### Required work
Report each line of the data below in which "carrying" appears.

[Opening Source records section]

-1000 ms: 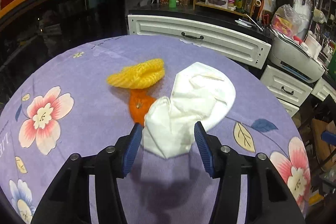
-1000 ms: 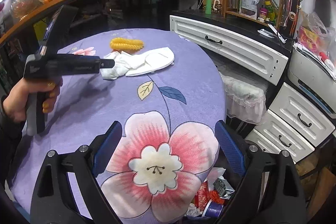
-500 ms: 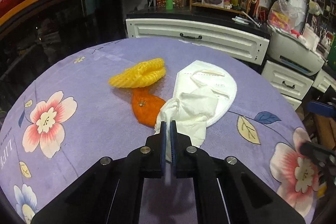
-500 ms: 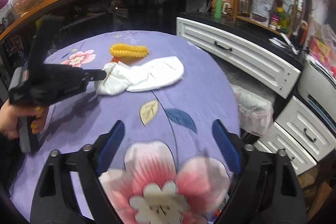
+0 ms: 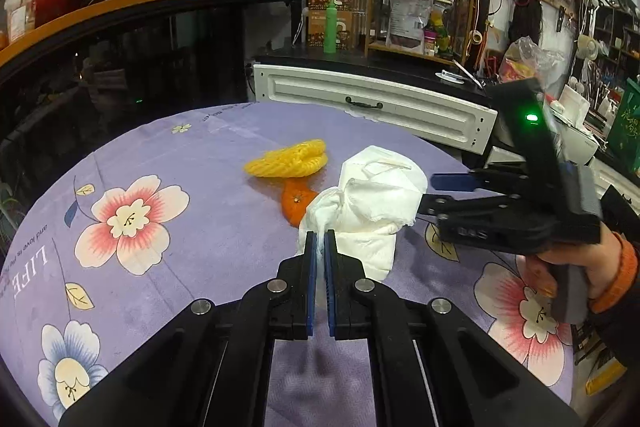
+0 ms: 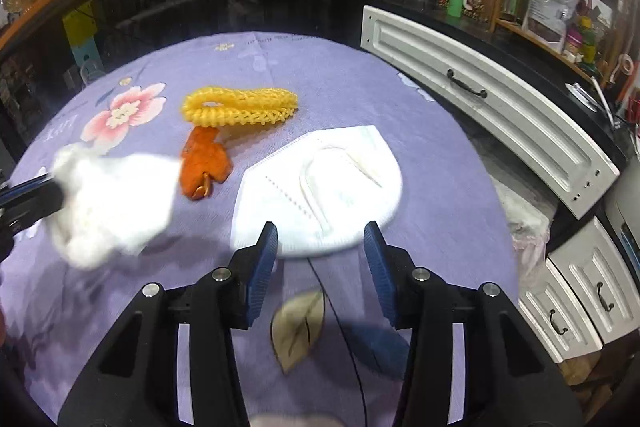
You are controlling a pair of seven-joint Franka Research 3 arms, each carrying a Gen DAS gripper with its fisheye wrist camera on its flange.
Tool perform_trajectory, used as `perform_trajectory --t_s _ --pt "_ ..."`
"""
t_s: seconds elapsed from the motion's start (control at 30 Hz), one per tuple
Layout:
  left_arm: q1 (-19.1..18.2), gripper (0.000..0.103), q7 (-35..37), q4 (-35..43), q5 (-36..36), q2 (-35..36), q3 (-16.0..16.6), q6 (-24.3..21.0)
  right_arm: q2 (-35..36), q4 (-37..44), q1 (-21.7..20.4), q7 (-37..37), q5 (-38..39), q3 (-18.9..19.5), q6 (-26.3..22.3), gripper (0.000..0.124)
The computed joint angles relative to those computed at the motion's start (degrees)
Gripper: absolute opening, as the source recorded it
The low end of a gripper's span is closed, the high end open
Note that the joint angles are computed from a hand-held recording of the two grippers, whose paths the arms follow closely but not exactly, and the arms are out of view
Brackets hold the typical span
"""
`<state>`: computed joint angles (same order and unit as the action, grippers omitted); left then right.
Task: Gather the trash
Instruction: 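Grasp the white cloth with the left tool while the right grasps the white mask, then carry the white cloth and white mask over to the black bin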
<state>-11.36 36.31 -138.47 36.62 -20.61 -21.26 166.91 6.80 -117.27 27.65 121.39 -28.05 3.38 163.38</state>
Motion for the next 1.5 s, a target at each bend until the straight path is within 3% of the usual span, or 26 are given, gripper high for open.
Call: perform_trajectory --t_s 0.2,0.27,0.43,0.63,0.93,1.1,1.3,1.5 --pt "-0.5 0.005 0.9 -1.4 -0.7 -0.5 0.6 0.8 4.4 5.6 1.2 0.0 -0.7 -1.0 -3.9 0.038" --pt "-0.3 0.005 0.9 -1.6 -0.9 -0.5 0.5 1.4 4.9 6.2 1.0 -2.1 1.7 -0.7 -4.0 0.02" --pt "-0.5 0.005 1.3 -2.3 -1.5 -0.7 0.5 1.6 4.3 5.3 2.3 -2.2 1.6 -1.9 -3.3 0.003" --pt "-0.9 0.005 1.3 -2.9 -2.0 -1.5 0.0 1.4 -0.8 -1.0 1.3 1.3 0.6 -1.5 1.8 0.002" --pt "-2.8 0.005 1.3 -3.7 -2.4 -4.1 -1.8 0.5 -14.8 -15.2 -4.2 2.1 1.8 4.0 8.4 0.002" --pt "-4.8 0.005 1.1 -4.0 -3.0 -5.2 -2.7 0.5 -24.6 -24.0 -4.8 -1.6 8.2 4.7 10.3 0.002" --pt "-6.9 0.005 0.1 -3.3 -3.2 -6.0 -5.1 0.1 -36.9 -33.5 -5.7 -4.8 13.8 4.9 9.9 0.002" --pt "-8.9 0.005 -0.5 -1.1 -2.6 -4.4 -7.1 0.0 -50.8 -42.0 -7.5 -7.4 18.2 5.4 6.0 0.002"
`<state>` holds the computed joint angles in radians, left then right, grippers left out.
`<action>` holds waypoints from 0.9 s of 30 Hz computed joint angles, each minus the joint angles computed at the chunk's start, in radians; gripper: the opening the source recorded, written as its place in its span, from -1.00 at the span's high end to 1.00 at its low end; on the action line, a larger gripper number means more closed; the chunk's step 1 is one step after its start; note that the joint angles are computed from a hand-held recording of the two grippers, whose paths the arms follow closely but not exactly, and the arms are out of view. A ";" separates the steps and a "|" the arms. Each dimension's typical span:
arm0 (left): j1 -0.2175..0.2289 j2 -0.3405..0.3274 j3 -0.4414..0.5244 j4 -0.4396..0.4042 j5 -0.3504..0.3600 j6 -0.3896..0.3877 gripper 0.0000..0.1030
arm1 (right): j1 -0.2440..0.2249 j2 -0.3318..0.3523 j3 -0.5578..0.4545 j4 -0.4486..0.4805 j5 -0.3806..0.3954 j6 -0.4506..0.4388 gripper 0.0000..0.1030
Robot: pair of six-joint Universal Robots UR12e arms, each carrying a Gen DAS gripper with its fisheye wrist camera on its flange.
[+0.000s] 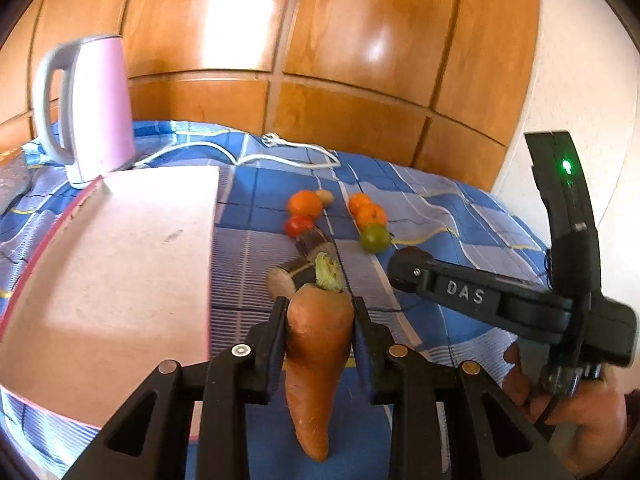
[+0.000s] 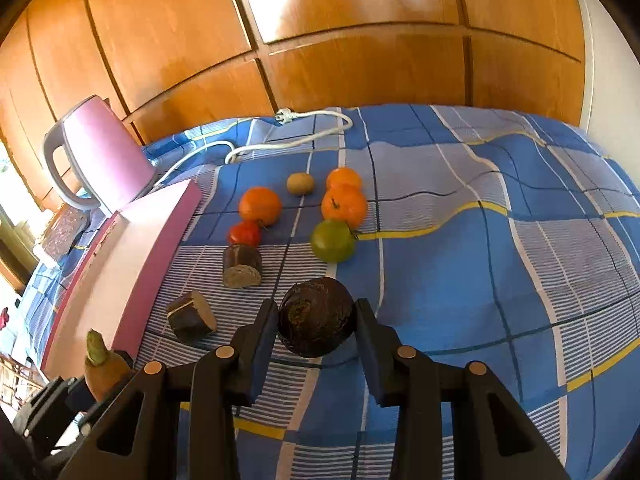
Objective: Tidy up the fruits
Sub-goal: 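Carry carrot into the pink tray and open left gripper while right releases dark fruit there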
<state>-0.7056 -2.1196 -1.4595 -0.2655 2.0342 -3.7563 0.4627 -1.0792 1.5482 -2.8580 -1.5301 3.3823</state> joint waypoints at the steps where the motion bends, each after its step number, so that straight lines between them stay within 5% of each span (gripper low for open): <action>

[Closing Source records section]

### Result for this exercise
You are controlling a pair of seven-joint Franka Research 3 arms, each carrying a Gen DAS gripper with its fisheye wrist camera on its flange.
Robot: pair of six-joint Universal Robots UR12e arms, each carrying a Gen DAS gripper with its fisheye wrist camera on its flange.

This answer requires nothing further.